Postulate: "Draw a straight line from any point to any other point" (This is Euclid's way of saying that a straight line exists).
Common idea: "Things that are equal to the same thing are also equal to each other."
If the ideas seem self-evident, this is what must be done. Euclid wanted to build his geometry on ideas so obvious that no one could logically doubt them. From his definitions, postulates and common ideas, Euclid deduces the rest of geometry.
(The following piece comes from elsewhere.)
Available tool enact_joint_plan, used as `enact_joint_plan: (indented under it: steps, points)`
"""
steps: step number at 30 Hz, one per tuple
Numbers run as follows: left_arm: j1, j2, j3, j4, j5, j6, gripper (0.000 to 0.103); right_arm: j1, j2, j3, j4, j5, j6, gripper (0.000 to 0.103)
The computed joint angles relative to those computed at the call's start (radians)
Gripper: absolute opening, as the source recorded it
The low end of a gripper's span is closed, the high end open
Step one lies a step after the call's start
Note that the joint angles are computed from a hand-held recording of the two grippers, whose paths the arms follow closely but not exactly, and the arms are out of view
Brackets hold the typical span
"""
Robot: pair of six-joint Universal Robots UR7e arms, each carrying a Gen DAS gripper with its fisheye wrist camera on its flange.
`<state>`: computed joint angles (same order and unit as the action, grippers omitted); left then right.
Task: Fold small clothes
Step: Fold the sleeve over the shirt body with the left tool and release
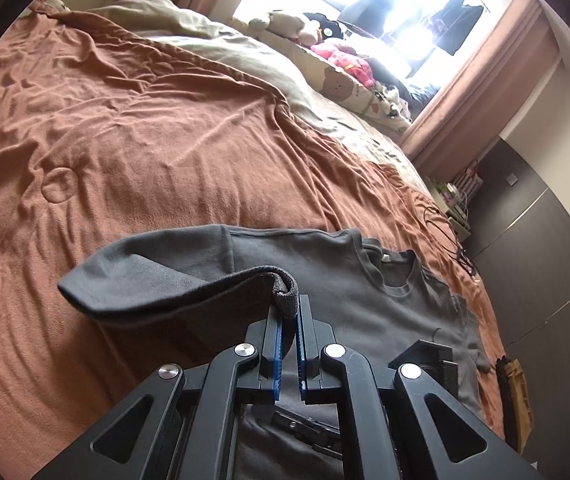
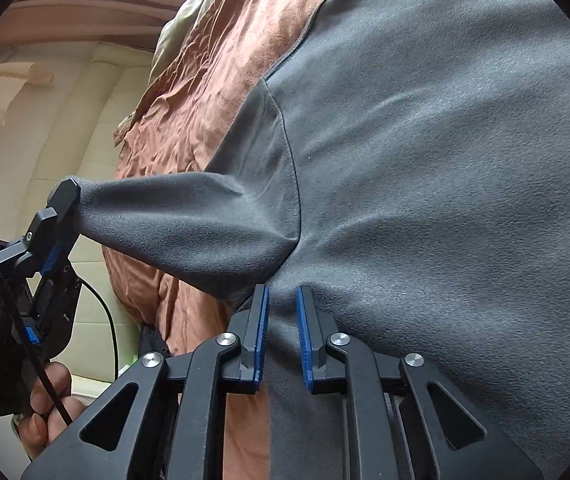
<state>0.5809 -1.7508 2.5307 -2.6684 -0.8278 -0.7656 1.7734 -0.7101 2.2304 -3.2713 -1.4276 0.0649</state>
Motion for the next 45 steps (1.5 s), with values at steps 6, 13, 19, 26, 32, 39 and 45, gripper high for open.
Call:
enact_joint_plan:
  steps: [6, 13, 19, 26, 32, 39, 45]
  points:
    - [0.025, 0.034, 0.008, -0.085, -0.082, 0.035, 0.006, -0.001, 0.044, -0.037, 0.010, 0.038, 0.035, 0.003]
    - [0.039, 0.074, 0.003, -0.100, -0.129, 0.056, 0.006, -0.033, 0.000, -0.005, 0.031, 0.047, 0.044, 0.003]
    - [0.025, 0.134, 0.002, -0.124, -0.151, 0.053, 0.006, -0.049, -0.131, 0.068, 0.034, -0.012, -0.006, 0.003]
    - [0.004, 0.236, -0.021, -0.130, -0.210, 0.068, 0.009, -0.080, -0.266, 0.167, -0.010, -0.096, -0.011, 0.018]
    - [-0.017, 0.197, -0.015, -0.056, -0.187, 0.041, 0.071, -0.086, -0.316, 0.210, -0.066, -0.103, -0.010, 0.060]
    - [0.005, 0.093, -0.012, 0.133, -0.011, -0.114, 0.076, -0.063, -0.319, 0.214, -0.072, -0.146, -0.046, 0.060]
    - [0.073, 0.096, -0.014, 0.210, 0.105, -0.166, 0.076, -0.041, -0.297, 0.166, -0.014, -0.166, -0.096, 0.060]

His geometry defines the normal space we see around us. Modern 'non-Euclidean' geometry describes space at speeds close to the speed of light or at astronomical distances bent by gravity.
Other Works of Euclid
About half of Euclid's works are lost. The only reason we know about them is that ancient authors refer to them. His missing works include books on conic geometry, logical errors and porisms. We are not sure what porisms are. Euclid's extant works are Elements, Data, Division of Geometric Figures, Phenomena and Optics. In his book on Optics, Euclid defends the same theory of vision as the Christian philosopher St. Augustine.
Euclid's Effect
From ancient times until the late 19th century, people recognized the book of Elements as a perfect example of correct reasoning. The Elements went through more than a thousand editions, making it one of the most popular books after the Bible. In the 17th century, the Dutch philosopher Baruch de Spinoza wrote his Ethics, using the same form of definitions, postulates, axioms and proofs from the Elements as his model. In the 20th century Austrian economist Ludwig von Mises adopted Euclid's axiomatic method in his book on economics, Human Action.